*Exercise description:*
From the records below, copy each line that has the word "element" in it.

━━━━━━━━

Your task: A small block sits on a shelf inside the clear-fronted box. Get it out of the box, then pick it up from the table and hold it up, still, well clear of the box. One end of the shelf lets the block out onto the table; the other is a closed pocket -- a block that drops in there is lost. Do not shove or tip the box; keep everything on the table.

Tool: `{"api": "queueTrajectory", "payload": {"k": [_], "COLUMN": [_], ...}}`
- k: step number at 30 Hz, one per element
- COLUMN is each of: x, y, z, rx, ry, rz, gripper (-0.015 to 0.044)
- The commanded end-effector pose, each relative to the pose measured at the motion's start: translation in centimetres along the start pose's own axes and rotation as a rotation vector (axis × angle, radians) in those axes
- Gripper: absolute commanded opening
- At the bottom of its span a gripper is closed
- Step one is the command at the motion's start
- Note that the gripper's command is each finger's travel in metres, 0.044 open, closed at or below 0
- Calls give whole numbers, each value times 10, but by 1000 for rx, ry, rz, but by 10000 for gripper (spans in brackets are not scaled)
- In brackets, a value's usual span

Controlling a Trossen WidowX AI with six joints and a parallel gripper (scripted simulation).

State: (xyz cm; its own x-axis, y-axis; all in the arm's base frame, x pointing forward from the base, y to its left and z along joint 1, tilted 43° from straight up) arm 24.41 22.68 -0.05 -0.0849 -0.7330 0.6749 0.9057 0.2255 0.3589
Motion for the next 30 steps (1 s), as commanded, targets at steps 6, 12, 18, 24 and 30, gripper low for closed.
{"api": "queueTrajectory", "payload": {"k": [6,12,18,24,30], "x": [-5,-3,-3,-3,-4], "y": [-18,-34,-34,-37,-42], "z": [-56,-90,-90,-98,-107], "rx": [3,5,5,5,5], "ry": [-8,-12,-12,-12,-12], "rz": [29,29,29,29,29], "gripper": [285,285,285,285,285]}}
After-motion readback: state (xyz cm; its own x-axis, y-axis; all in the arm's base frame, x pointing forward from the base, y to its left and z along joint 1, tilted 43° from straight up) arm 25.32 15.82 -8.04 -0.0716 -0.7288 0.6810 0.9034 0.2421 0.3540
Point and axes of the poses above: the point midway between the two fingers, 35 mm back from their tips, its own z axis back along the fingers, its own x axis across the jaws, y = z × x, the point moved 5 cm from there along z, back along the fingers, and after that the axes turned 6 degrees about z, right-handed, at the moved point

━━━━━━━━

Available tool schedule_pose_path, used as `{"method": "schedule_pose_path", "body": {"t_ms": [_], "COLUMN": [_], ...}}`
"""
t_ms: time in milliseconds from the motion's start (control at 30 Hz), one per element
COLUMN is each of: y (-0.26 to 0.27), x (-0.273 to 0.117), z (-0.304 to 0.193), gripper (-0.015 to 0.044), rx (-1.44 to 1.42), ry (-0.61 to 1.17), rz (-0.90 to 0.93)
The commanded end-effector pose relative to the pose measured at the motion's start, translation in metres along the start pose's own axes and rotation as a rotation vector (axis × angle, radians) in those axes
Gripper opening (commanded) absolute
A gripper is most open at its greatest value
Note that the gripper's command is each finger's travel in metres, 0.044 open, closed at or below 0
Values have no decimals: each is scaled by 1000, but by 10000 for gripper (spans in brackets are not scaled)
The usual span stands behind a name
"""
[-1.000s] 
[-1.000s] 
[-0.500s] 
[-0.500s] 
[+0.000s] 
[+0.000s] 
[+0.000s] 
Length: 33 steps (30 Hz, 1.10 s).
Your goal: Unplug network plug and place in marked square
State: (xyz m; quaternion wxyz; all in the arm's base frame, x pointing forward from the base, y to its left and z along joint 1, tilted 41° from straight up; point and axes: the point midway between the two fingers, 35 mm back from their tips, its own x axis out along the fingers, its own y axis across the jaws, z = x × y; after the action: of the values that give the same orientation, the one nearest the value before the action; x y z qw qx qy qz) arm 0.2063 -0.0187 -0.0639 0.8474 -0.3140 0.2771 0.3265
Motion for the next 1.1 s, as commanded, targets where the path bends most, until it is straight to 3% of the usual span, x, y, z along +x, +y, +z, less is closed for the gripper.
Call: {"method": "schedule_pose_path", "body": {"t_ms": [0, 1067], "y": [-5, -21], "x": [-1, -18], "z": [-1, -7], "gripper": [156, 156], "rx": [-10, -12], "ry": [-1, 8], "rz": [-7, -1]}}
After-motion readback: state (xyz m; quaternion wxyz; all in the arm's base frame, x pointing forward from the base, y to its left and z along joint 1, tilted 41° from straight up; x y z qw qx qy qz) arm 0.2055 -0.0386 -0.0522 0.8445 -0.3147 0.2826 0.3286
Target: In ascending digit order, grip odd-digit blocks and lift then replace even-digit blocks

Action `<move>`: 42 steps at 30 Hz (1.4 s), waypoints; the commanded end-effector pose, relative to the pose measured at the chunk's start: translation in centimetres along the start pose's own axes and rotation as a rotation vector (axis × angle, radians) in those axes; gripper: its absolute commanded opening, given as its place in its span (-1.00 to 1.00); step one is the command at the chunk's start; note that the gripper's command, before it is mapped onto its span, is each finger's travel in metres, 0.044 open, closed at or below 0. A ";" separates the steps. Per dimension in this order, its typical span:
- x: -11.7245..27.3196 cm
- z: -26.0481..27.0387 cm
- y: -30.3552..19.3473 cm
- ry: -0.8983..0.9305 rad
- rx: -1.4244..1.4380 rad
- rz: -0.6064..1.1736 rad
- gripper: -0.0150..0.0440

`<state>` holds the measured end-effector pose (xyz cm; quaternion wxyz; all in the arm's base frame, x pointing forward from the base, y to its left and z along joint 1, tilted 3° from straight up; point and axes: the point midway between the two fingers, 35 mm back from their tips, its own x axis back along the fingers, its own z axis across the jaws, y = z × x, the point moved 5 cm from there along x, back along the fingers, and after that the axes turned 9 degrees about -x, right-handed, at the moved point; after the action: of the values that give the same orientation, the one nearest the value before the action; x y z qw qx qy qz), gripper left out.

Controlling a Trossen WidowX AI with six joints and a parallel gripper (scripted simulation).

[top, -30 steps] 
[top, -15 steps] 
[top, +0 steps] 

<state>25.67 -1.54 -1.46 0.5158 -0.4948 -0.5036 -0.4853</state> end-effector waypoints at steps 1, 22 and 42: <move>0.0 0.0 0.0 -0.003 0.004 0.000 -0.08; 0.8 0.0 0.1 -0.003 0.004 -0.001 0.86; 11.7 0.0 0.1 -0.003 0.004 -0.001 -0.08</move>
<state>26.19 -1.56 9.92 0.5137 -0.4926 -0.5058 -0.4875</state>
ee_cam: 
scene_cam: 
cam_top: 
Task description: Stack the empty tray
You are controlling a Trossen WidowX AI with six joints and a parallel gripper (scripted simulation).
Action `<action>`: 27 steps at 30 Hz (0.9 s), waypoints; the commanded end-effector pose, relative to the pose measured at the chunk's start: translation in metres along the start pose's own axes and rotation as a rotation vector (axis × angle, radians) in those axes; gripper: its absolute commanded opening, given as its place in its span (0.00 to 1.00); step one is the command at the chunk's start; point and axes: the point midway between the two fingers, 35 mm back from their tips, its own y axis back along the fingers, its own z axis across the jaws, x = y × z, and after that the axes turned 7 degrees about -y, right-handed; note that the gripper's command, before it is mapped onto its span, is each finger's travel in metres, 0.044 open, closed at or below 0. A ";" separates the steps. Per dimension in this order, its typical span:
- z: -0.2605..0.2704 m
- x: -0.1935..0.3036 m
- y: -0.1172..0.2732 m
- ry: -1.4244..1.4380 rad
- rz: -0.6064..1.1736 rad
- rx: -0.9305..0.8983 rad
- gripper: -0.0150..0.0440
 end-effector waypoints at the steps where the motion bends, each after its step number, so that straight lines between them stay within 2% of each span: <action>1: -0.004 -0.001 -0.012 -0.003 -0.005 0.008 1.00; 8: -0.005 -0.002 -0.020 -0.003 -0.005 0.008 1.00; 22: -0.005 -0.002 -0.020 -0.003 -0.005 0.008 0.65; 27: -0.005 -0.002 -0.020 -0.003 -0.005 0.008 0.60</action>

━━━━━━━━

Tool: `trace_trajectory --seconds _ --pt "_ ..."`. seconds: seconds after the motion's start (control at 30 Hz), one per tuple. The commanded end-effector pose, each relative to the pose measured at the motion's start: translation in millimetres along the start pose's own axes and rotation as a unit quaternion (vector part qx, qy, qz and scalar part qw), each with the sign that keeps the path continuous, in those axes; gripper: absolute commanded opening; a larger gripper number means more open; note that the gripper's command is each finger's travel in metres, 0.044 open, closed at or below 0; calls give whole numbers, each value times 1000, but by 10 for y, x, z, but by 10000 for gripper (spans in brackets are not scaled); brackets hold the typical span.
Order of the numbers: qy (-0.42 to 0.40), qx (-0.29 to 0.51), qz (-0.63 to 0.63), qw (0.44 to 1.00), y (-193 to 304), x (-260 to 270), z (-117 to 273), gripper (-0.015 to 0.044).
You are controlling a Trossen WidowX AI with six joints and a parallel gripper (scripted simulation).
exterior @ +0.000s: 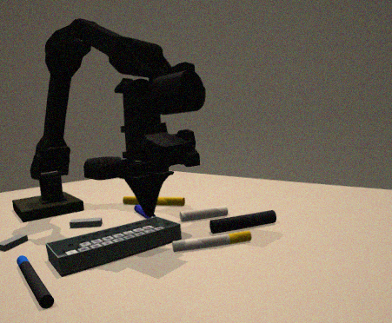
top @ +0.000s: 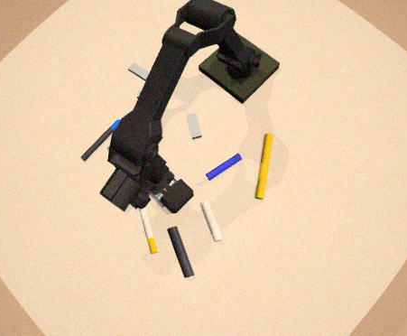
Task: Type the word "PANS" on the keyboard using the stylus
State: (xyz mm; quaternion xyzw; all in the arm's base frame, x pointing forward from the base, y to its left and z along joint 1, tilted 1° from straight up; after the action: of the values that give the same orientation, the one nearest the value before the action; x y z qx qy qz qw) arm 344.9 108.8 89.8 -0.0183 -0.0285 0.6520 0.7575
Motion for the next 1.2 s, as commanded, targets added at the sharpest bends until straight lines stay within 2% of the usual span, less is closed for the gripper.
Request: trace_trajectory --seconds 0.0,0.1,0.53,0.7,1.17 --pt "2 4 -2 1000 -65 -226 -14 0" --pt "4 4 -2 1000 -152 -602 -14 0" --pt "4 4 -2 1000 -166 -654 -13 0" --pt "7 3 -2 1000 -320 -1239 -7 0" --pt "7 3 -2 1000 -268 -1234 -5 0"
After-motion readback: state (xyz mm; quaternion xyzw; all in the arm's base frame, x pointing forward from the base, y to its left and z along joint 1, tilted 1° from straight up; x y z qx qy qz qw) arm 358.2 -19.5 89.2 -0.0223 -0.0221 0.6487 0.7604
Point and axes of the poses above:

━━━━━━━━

*Expected answer:*
- k: step number at 30 Hz, one per element
t_ms: time in milliseconds from the motion's start (control at 30 Hz), one per element

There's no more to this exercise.